С красным лицом и горячечным блеском в глазах, Джесси источала натужную, бодряческую жизнерадостность. При этом ее округлая детская мордашка застыла от страха, который она тщетно силилась в себе заглушить. Казалось, страх передался даже волосам — они буквально встали дыбом вокруг всей головы и торчали на затылке, словно кудряшки перепуганной негритянки.

— Брось, Джесси, — сказал Равич. — Вечно ты все преувеличиваешь. Заурядное обследование. На всякий случай.

— На какой всякий случай? — встрепенулась Джесси.

— На случай заболевания. Мало ли у человека болячек.

— На случай какого заболевания?

— Да не знаю я, Джесси! Я же не ясновидящий. Для того мы тебя и оперируем. Но я скажу тебе всю правду.

— Точно скажешь?

— Точно скажу.

Джесси дышала мелко и часто. Чувствовалось, что Равичу она не вполне верит. И спрашивает его, наверное, уже в двадцатый раз.

— Хорошо, — сказала она наконец и обратилась ко мне. — Ну, что ты скажешь про Париж?

— Он свободен, Джесси. — Я правда не знал, что еще сказать.

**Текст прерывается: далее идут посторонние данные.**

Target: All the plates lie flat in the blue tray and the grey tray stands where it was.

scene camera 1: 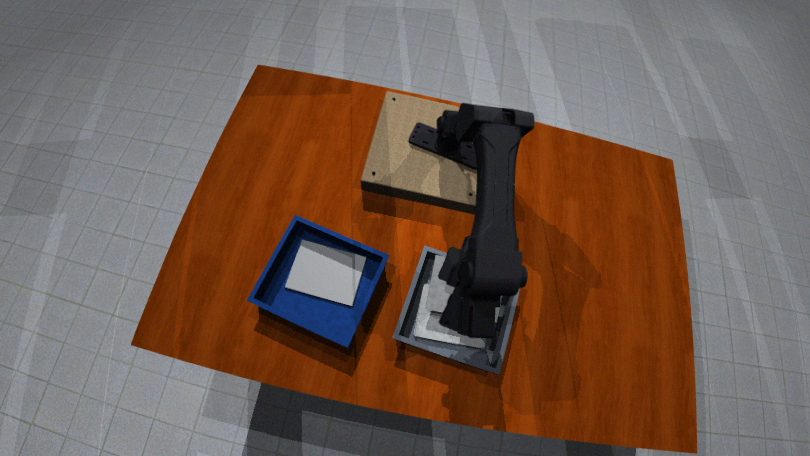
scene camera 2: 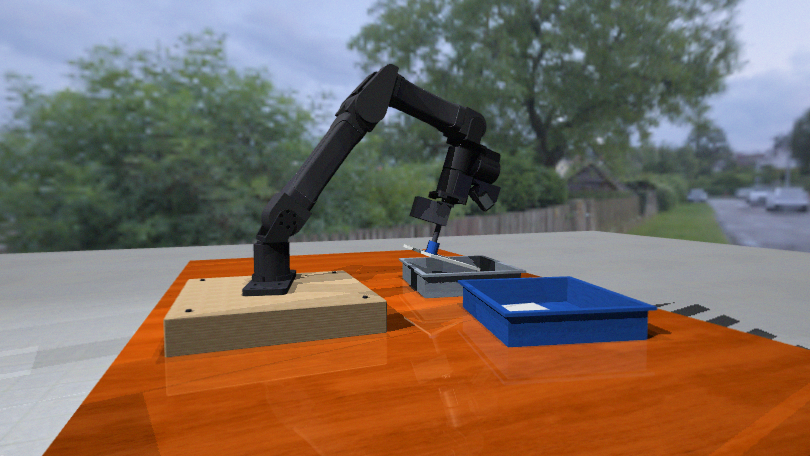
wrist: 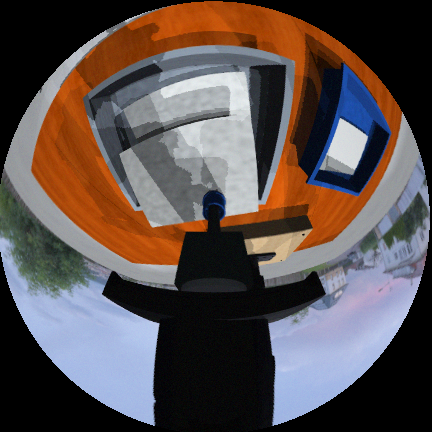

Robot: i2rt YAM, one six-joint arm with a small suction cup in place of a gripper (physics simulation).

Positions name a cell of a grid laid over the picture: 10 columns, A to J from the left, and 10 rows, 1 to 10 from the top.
Scene:
A blue tray shows in scene camera 1 (E8), in scene camera 2 (H7) and in the wrist view (H3). A grey tray shows in scene camera 1 (G8), in scene camera 2 (F7) and in the wrist view (G2).

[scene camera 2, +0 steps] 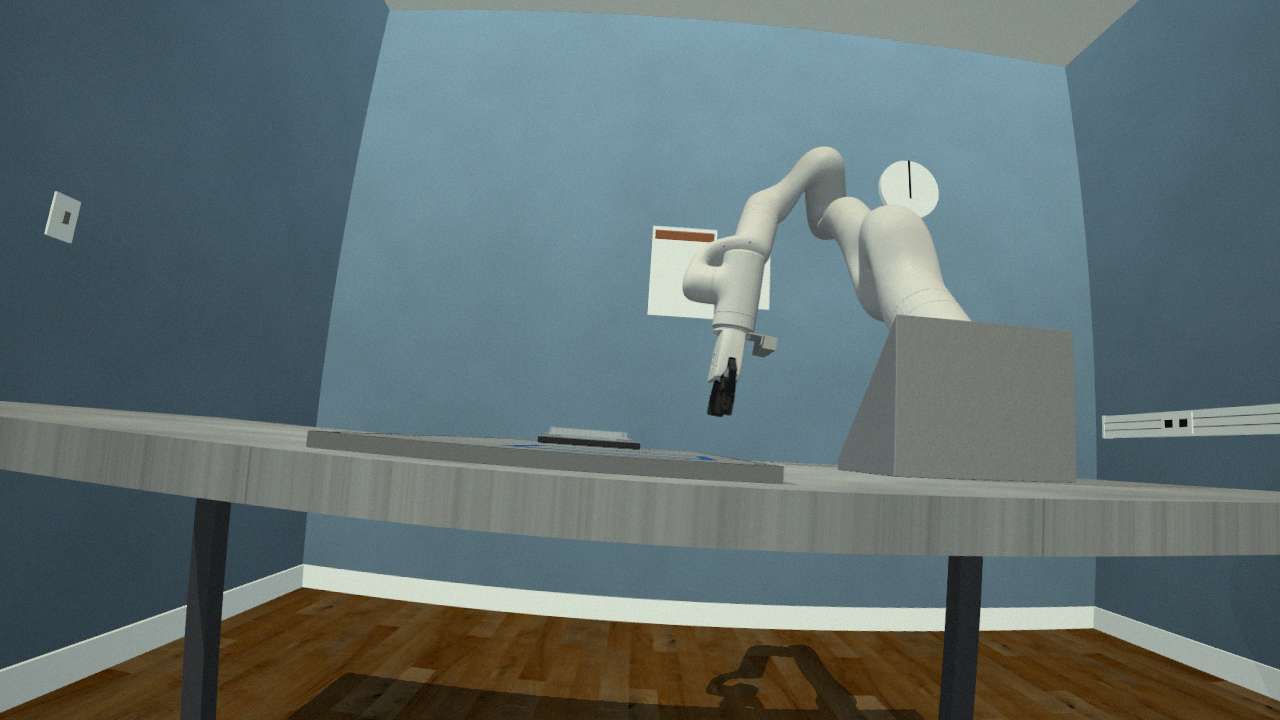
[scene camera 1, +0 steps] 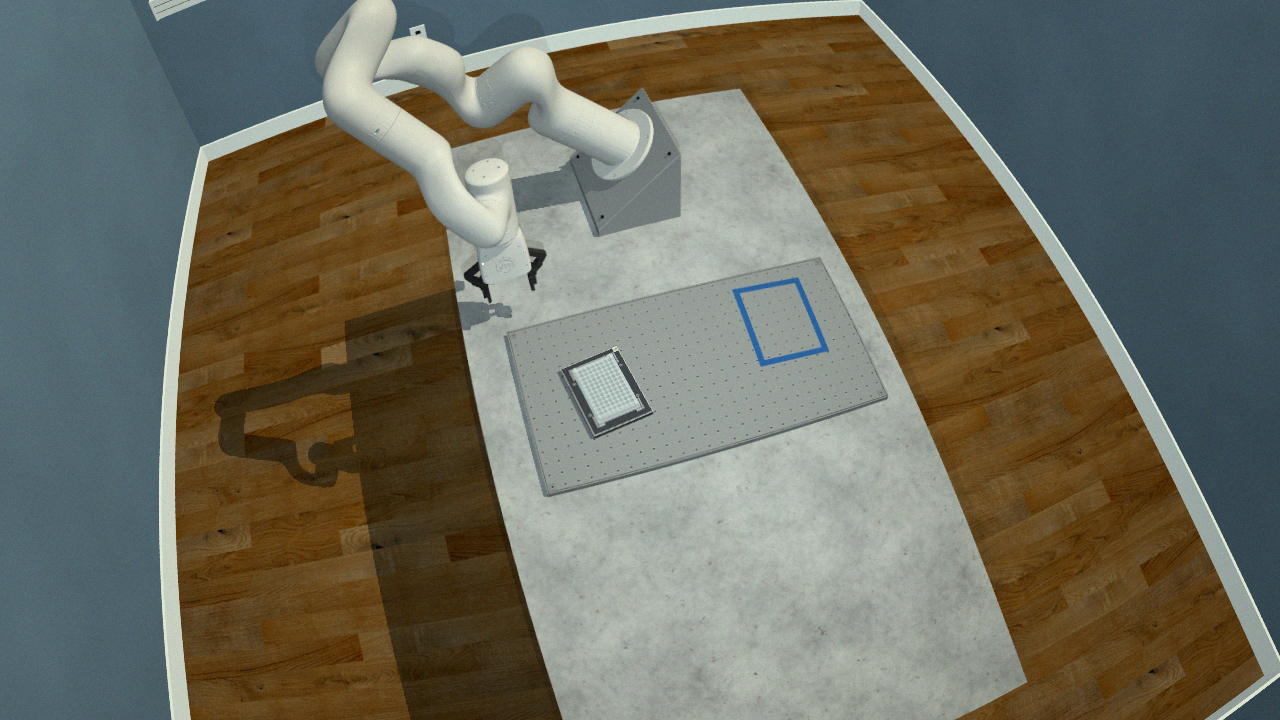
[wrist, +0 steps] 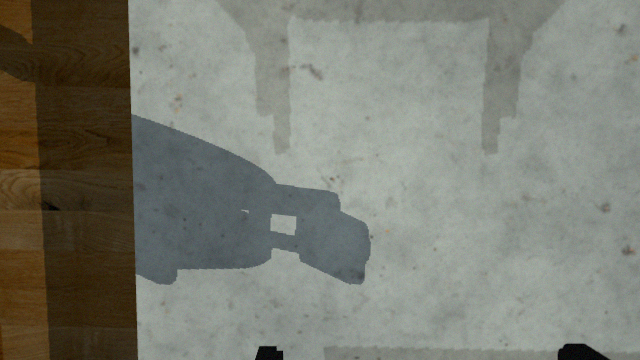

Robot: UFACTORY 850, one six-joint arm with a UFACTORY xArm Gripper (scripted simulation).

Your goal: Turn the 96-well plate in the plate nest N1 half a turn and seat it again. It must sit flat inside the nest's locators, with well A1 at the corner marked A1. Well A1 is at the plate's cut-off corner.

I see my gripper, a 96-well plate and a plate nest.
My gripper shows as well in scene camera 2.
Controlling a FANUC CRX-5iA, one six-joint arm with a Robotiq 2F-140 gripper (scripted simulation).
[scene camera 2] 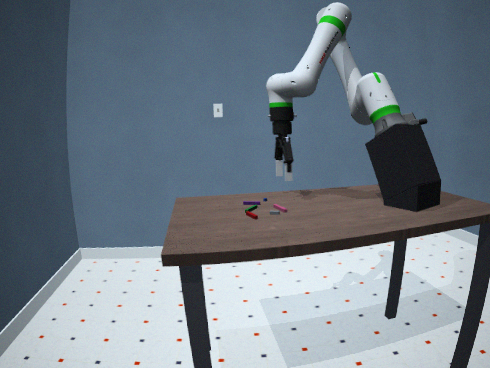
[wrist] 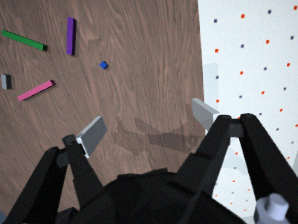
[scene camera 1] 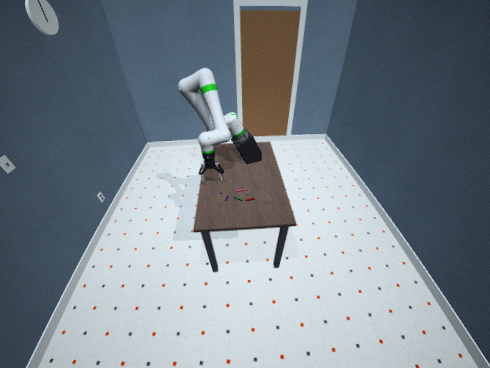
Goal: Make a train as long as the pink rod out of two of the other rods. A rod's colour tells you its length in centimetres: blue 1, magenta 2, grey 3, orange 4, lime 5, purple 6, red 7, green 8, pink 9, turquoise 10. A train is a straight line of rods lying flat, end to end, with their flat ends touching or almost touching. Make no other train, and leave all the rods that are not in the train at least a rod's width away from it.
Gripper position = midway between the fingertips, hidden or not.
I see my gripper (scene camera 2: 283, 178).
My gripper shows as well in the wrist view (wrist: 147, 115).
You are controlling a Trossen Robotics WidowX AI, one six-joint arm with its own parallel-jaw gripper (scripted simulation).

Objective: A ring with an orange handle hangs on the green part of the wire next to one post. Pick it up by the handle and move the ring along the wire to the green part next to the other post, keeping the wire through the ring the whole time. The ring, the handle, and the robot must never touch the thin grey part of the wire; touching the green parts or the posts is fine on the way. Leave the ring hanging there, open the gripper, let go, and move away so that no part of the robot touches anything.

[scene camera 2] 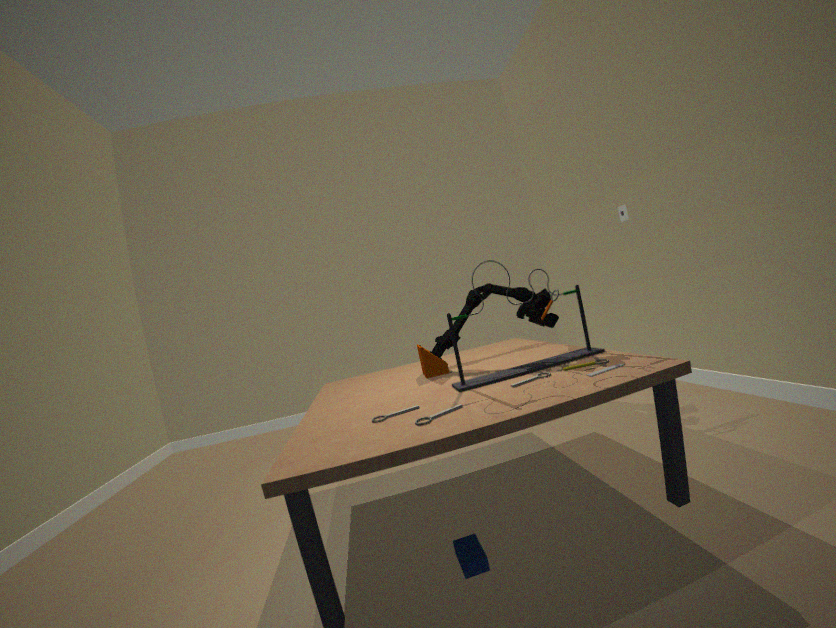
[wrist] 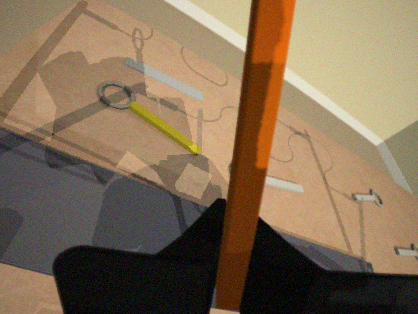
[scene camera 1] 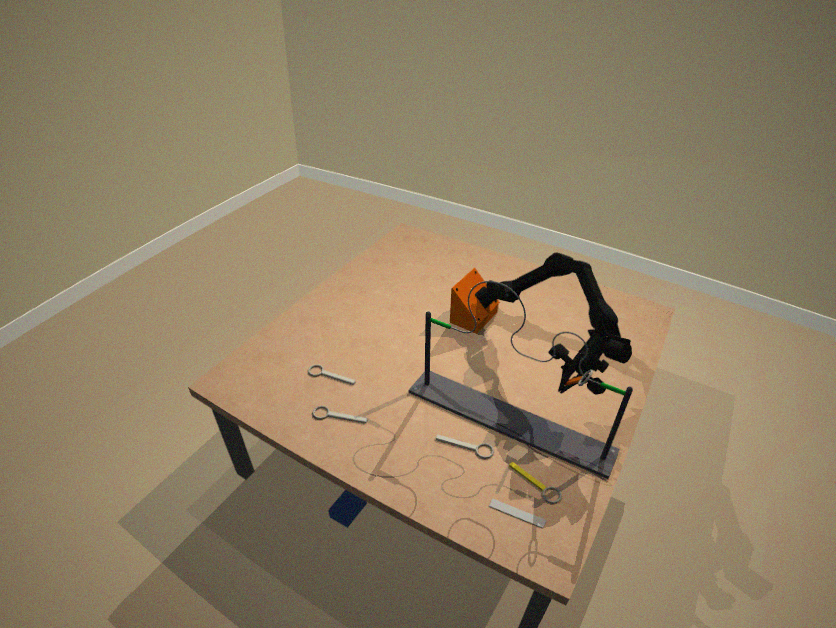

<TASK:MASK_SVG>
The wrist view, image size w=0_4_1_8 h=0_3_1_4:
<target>my gripper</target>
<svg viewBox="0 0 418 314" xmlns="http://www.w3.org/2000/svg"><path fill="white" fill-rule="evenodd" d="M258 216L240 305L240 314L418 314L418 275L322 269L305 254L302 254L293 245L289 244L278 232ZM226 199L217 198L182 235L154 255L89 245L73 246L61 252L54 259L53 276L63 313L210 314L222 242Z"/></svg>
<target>grey bar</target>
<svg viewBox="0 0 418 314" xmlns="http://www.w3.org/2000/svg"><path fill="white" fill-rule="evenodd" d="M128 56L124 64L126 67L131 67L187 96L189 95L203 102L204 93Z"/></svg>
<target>yellow-handled ring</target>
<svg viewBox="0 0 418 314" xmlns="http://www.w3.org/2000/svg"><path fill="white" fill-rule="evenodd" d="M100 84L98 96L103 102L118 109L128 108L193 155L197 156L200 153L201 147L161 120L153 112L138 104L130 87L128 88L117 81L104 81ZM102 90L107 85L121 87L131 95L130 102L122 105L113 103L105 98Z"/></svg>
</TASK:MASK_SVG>
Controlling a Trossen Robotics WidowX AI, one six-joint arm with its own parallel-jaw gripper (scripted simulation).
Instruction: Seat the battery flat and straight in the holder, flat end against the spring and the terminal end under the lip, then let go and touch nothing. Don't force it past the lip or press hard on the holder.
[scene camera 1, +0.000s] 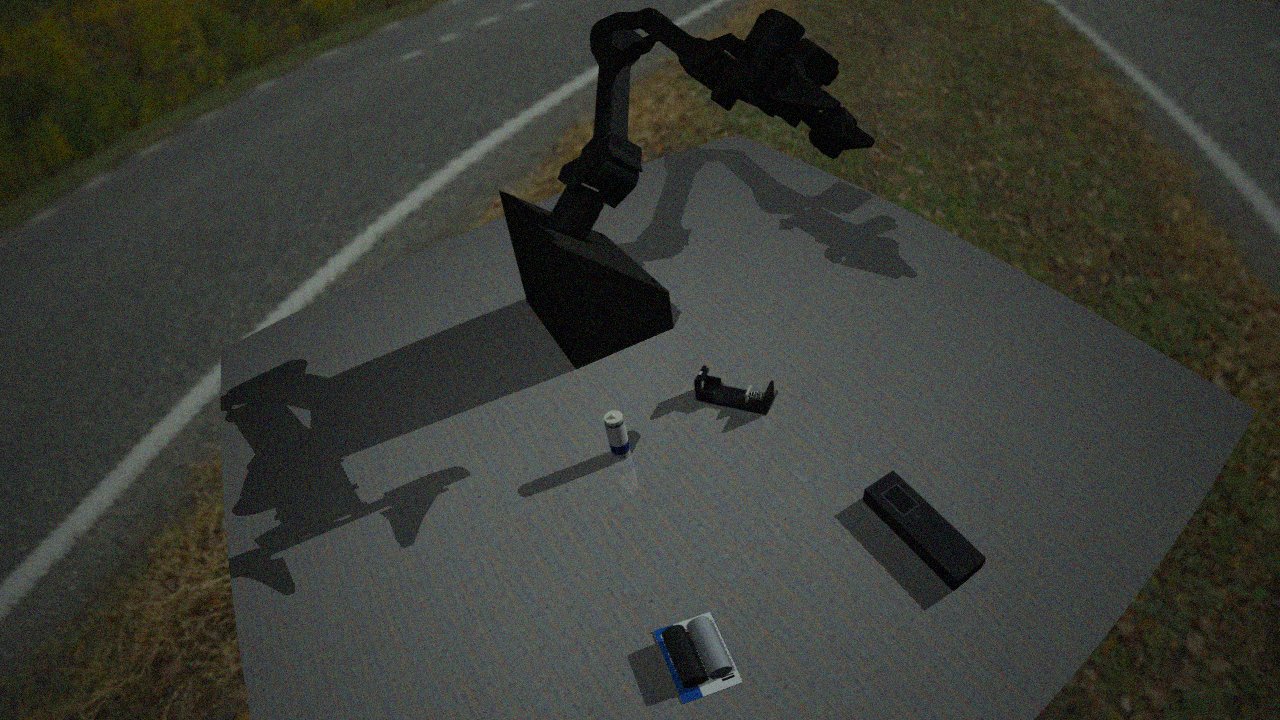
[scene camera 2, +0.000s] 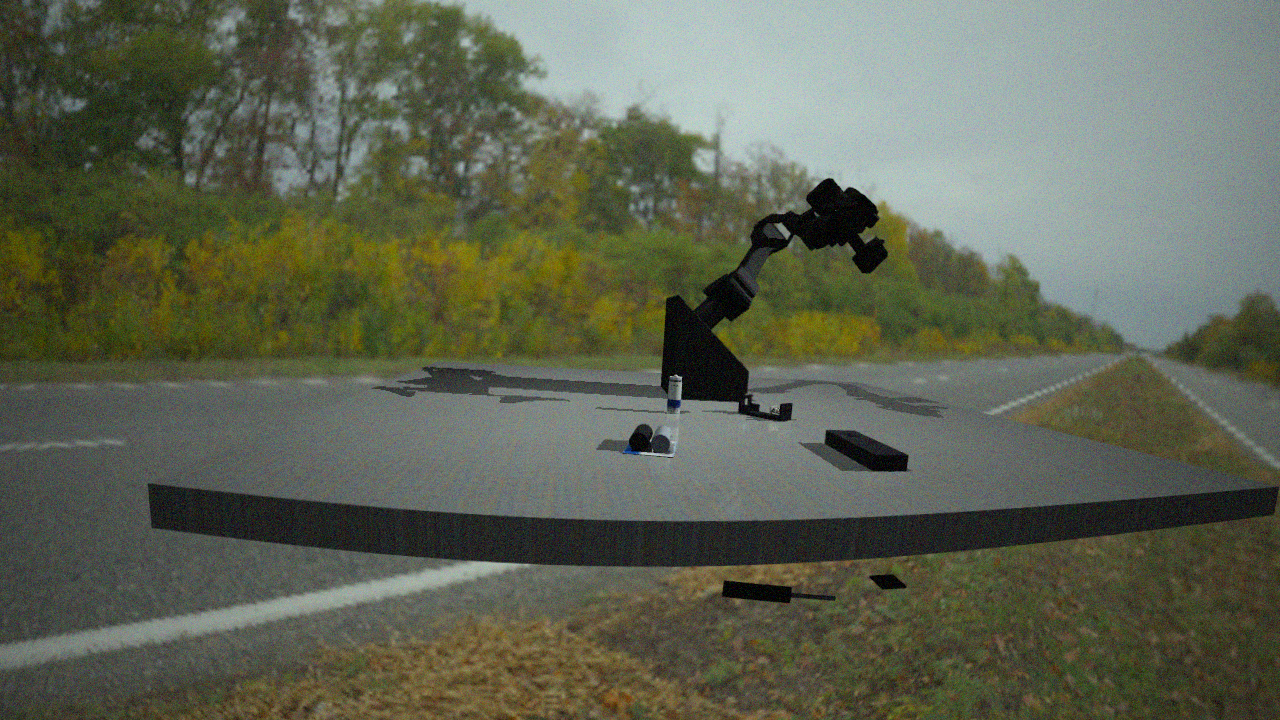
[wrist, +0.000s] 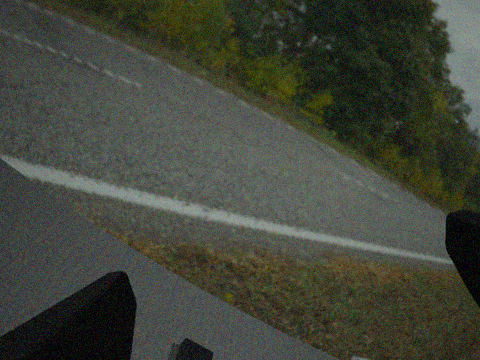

— Все-таки я дожила, — пробормотала она чуть слышно.

Я кивнул.

— И до освобождения Берлина доживешь, Джесси.

Она помолчала немного.

— Ты лучше съешь чего-нибудь, Людвиг. В Париже ты вечно ходил голодный. Там мои двойняшечки кофе приготовили и пирог. Мы сегодня не будем грустить. Все так быстро накатило. Сперва Париж, потом это. И прошлое вдруг совсем рядом. Как будто вчера. Но ты не думай об этом! А скажи, какое хорошее все же было время, несмотря ни на что, особенно по сравнению… — Она кивнула на тахту и на себя, лежачую. — Ладно, иди скорее, выпей кофе, Людвиг. Кофе свежий. Вон, Равич уже побежал. — Она вся подалась ко мне с видом заговорщицы. — Я ему не верю! — прошептала она. — Ни единому слову!